第606章 西北部落叛扰商路——格致火枪备战出征

宸乾十年秋,西北通州城的商道驿站外,几匹快马踏着黄沙疾驰而来,马背上的驿卒浑身是汗,手里举着染血的“急报”令牌,刚到驿站门口就翻身滚落,嘶哑着喊道:“快!快送京城!准噶尔部落反了!商队被劫,王大人他们……都没了!”

消息像野火一样,很快传遍通州城。百姓们紧闭门户,原本热闹的商道空无一人——这条连接中原与西域的商道,是通州城的命脉,如今被断,城里的茶叶、丝绸价格一夜暴涨,连粮铺都开始限量售粮。而这一切的源头,要从准噶尔部落与朝廷积怨已久的矛盾说起。

一、积怨:贸易不公与改革抵触

准噶尔是西北最大的游牧部落,世代以放牧、与中原贸易为生。往年,部落用良马、羊绒换中原的茶叶、丝绸、铁器,虽偶有摩擦,却也相安无事。可自宸乾八年朝廷推进边疆改革后,矛盾渐渐浮出水面。

第一桩是贸易不公。朝廷虽定下“茶马等价”的规矩,可地方官与商人勾结,私下压低马价、抬高茶价。

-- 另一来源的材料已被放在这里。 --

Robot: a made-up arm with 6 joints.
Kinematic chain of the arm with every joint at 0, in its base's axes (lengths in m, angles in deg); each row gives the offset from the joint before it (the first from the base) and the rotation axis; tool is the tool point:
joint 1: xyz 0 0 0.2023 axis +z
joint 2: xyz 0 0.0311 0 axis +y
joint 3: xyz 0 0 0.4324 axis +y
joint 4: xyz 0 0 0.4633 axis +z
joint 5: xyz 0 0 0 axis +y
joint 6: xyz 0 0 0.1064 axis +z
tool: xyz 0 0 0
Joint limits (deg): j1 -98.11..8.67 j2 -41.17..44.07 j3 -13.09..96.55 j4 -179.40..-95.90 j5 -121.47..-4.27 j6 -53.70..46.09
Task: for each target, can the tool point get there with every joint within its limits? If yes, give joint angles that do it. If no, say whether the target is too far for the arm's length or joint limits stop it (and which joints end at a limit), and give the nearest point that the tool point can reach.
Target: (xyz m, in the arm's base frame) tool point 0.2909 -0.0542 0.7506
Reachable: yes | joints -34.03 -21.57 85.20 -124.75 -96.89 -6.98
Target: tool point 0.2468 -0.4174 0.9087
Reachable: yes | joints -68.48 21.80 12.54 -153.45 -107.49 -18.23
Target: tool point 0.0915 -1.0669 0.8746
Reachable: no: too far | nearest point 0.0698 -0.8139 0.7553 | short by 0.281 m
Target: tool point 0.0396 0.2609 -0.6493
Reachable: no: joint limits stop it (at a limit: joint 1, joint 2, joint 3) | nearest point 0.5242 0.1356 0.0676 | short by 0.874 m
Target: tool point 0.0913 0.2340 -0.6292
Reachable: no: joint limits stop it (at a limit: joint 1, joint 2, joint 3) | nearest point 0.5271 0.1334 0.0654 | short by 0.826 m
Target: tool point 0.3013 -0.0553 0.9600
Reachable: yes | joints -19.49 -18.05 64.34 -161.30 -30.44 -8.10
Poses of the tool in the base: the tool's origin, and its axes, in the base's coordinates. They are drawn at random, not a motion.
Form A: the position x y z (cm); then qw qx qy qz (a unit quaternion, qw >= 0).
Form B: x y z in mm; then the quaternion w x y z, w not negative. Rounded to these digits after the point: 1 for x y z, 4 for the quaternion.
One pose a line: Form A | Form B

部落牧民赶着十匹能日行千里的良马,原本该换两车云雾茶,到最后只给半车粗茶梗;而商人运到部落的丝绸,却比京城售价贵三倍。策妄阿拉布坦曾派使者去通州城交涉,可地方官收了商人的好处,只敷衍说“路途遥远,成本高”,压根不解决问题。牧民们怨气渐生,私下里都说:“朝廷这是把我们当傻子骗!”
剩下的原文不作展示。